The Oklahoman: “Oklahoma ‘Right to Farm’ proposal voted down” — Finally, industrial ag hits a speed bump.

Oklahoma ‘Right to Farm’ proposal voted down

by Paul Monies Published: November 8, 2016 8:01 PM CDT Updated: November 9, 2016 2:37 AM CDT

Oklahomans weren’t ready to enshrine the “right to farm” in the state constitution as voters in urban and rural areas rejected State Question 777, according to preliminary election results Tuesday night.

With all precincts reporting, opposition to SQ 777 had 60.3 percent of the vote, compared to 39.7 percent in support. There were 863,752 votes opposing the measure, while 568,891 voted in support.

The proposed constitutional amendment would have forbid new regulation of farming and ranching in Oklahoma unless it met the higher legal standard of a "compelling state interest."

“I think it was asking too much,” said former Oklahoma Attorney General Drew Edmondson, a spokesman with the Oklahoma Stewardship Council, which opposed the measure. “The idea of enshrining any industry or business in the constitution was asking too much of people, and they recognized that.”

Edmondson said opposition came across the state, including urban and rural areas and the eastern and western sides of Oklahoma.

“We carried Woodward County, Muskogee County and Little Dixie,” Edmondson said. “This is people paying attention to issues and protecting their property.”

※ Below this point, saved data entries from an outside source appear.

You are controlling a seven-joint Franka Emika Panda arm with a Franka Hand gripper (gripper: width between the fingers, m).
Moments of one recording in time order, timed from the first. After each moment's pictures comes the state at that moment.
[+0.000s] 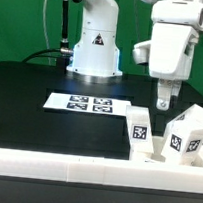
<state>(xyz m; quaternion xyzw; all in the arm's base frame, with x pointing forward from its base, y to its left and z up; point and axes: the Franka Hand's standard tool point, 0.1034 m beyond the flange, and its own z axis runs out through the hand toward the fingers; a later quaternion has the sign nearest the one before) 0.578 0.092 0.088 0.84 0.54 0.07 0.07</state>
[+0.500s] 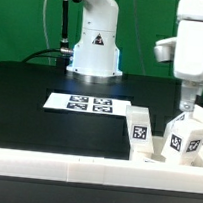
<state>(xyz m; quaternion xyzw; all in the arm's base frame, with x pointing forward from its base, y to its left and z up) 0.612 0.130 0.098 0.85 0.53 0.05 0.06</state>
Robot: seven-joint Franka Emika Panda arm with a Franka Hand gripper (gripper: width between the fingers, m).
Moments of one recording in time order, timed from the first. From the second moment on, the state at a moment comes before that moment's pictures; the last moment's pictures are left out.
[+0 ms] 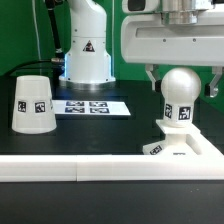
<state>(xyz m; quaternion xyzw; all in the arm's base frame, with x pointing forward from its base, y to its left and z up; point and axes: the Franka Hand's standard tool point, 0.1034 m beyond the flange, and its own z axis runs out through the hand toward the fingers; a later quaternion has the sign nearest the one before) 0.607 0.107 0.111 -0.95 0.31 0.01 0.06</state>
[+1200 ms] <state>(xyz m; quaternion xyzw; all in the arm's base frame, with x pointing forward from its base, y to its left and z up) 0.609 0.102 0.109 -0.98 -0.20 -0.03 0.05</state>
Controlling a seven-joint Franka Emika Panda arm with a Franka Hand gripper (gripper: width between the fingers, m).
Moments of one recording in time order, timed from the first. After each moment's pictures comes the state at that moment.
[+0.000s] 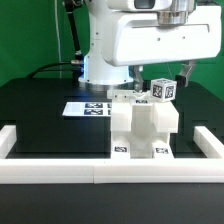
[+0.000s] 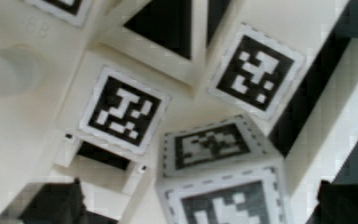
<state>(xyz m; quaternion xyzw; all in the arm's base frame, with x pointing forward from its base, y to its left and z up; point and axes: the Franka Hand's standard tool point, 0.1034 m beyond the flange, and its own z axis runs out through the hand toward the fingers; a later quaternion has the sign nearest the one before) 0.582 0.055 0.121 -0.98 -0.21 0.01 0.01</state>
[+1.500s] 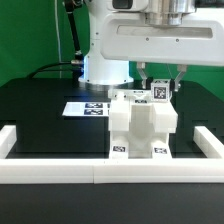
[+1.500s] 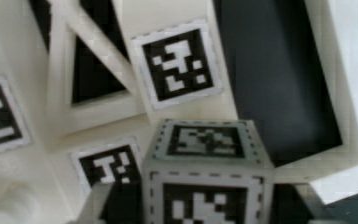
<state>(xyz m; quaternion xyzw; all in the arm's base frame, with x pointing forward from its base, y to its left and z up) 0.580 0.056 0.120 -0.98 0.22 0.02 0.01</state>
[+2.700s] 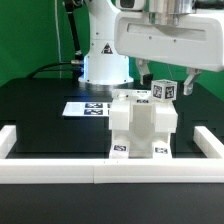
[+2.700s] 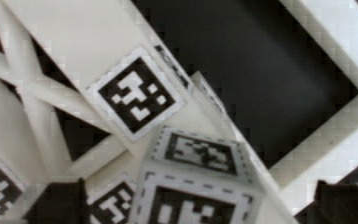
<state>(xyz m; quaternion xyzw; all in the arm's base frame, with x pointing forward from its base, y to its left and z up) 0.578 0.065 0.120 -0.93 0.38 0.02 0.00</state>
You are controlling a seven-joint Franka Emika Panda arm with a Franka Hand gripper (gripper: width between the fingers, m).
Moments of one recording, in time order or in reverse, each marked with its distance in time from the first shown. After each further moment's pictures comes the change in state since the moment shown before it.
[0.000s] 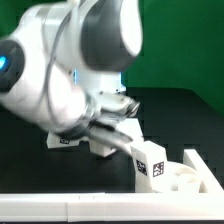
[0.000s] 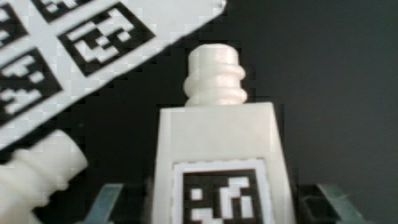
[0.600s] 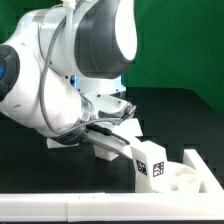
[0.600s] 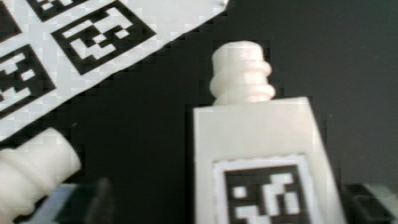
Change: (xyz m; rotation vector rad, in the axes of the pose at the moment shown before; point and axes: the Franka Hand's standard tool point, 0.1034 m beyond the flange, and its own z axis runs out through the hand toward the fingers) arm 0.022 0.012 0.030 0.073 -0.084 0.009
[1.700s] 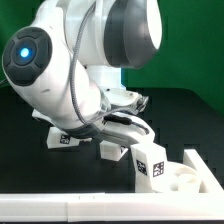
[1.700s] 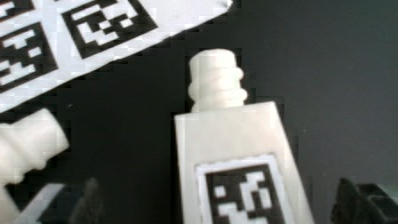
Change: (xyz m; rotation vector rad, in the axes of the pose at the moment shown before) arm -0.006 -0.012 -0.003 -0.082 0.069 -0.108
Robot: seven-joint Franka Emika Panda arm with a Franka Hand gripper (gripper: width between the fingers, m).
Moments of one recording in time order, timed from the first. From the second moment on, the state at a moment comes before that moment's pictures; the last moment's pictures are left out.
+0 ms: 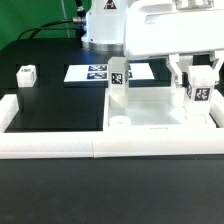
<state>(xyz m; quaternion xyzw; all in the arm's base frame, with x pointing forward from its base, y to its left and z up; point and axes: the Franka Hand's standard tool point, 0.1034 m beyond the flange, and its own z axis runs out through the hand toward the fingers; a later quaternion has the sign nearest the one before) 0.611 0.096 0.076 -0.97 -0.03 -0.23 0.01</state>
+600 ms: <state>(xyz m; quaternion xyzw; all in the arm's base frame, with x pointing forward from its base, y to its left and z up) 0.613 0.096 0.072 -0.97 -0.03 -0.25 0.01</state>
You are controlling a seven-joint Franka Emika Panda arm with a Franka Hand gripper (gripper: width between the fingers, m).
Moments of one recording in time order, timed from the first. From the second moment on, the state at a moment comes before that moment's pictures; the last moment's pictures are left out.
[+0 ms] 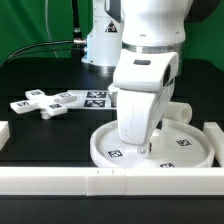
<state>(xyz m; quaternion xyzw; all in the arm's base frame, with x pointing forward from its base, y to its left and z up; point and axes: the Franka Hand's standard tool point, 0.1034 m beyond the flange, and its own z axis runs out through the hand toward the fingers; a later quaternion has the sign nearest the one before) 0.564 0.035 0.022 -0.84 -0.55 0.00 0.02</state>
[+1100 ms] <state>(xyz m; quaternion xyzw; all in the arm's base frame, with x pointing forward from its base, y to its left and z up) 0.493 0.097 0.069 -0.92 -0.39 0.01 0.01</state>
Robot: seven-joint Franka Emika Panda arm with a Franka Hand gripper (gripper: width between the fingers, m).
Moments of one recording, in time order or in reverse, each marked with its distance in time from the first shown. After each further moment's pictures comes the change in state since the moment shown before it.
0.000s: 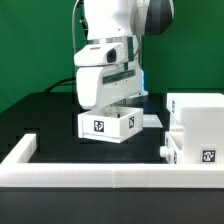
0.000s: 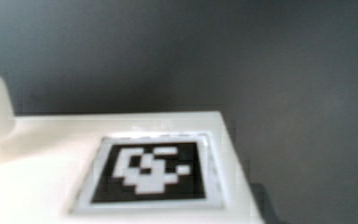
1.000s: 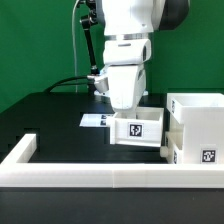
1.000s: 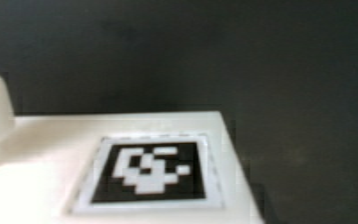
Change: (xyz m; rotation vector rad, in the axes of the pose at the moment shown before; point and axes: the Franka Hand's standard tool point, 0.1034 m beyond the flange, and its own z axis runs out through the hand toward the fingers) arm 0.047 0.023 -0.004 0.040 -0.031 -0.274
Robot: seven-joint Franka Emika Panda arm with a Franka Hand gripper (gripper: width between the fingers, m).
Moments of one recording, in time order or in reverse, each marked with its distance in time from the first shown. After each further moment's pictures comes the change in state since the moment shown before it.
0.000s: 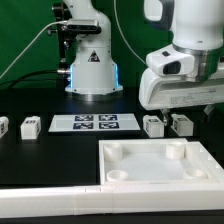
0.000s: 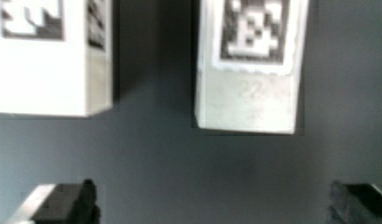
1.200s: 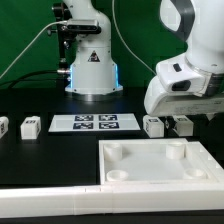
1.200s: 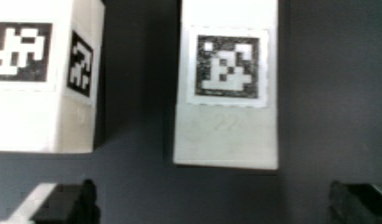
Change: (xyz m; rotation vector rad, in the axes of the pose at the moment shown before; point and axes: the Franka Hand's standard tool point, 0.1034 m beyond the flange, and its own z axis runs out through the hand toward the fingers) arm -0.004 -0.003 0.019 -0.010 -0.184 -0.008
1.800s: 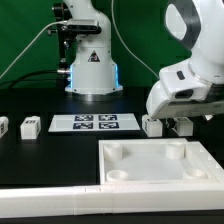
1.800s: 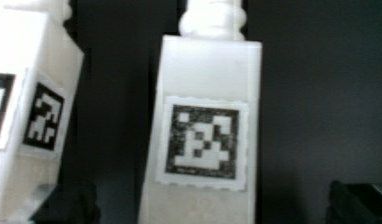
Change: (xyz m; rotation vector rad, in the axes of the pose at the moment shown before) arm -0.019 -0.013 0.014 -0.016 -0.101 -0.028
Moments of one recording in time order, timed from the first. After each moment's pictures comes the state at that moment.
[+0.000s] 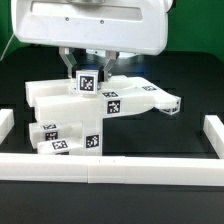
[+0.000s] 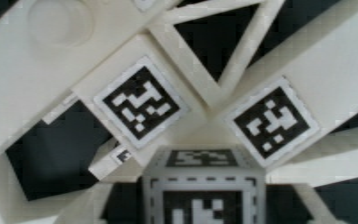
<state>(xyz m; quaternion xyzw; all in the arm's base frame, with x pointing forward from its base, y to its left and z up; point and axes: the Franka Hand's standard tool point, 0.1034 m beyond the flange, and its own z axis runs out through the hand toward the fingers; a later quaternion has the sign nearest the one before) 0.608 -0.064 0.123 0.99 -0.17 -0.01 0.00</state>
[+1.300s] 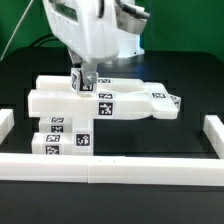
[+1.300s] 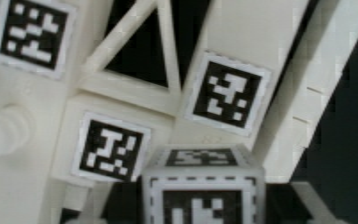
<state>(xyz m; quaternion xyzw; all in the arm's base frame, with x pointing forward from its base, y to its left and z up) 0.605 -0.070 0.122 0.80 -0.59 -0.03 -0.04</state>
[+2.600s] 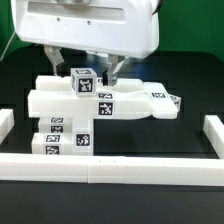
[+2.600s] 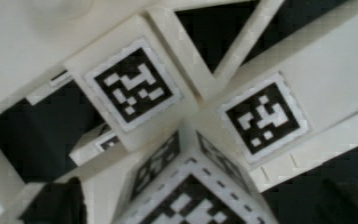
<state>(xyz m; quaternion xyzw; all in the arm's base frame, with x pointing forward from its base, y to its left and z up) 0.610 -0.071 0.122 0.97 -0.23 -0.02 -0.01</state>
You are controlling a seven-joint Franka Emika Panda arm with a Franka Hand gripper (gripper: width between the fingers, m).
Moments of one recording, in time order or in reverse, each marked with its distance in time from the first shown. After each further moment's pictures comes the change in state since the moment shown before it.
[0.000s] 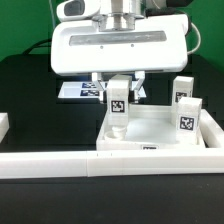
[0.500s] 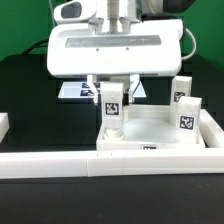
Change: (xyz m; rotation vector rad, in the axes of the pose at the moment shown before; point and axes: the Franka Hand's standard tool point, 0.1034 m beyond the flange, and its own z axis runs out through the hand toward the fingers) arm -0.007 0.009 0.008 -0.020 0.021 0.002
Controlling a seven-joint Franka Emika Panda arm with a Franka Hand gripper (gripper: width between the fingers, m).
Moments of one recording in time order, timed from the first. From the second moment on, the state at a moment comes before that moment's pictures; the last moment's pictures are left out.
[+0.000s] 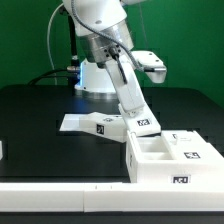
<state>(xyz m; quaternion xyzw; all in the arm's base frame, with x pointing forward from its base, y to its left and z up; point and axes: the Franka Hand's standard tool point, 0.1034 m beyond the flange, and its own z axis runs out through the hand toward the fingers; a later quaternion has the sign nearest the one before) 0.473 0.025 0.068 -0.71 0.68 0.17 0.09</state>
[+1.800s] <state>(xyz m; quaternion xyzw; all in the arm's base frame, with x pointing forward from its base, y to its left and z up) 0.534 0.031 0.058 -0.69 0.71 0.08 0.09</state>
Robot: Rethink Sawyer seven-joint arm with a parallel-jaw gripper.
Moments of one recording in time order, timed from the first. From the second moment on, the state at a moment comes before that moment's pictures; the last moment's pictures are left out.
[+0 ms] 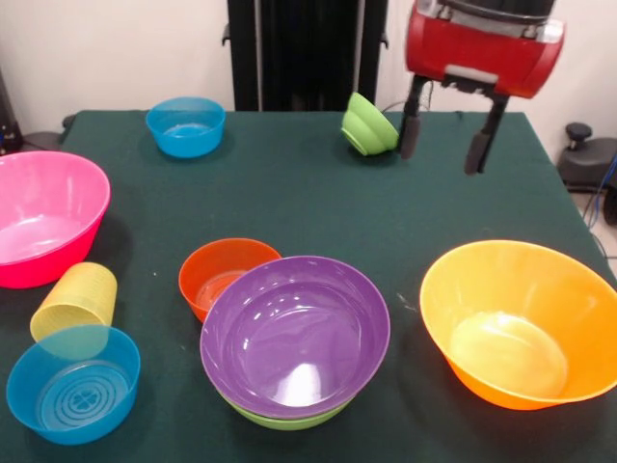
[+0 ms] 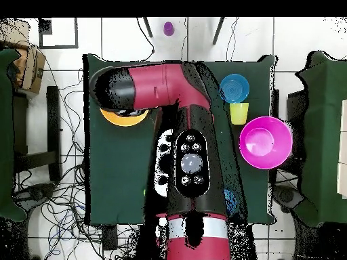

Supporters said the amendment was needed to protect agricultural practices from animal rights and environmental groups. Tom Buchanan, president of the Oklahoma Farm Bureau, said his side was disappointed with the outcome but would regroup after the election.

“We’re Oklahomans. The sun will come up tomorrow,” Buchanan said Tuesday night. “We’ll continue to produce the most abundant, safest and affordable food supply this nation’s ever seen and continue to be effective farmers, ranchers and Oklahomans.”

Buchanan said the opposition to SQ 777 was effective at spreading “half-truths and fearmongering.”

“We tried to run a good, positive campaign, but I think there was too much confusion on the issue,” Buchanan said. “There was a definitely a need there for this; we wouldn’t have done it on a whim. But we’ll let the dust settle, regroup and decide what we’ll do going forward.”

Some cities, including Oklahoma City and Tulsa, passed resolutions opposing SQ 777, saying the measure would restrict the ability to enact zoning restrictions inside their cities. Opposition to the measure was high in both Oklahoma and Tulsa counties.

Opponents had separate campaigns, the Oklahoma Stewardship Council and Oklahomans for Food, Farm and Family. Together, they raised more than $950,000 as of Sept. 30, including $250,000 from the Humane Society of the United States.

Backers of the effort, Oklahoma Farmers Care SQ 777, included many of the state’s agricultural associations and the Farm Bureau. The group had raised more than $1 million by the end of September, according to state Ethics Commission filings.

Voters were bombarded with television ads from both sides in the closing weeks of the campaign, with an estimated $1.2 million spent, including some funded by so-called “dark-money” groups.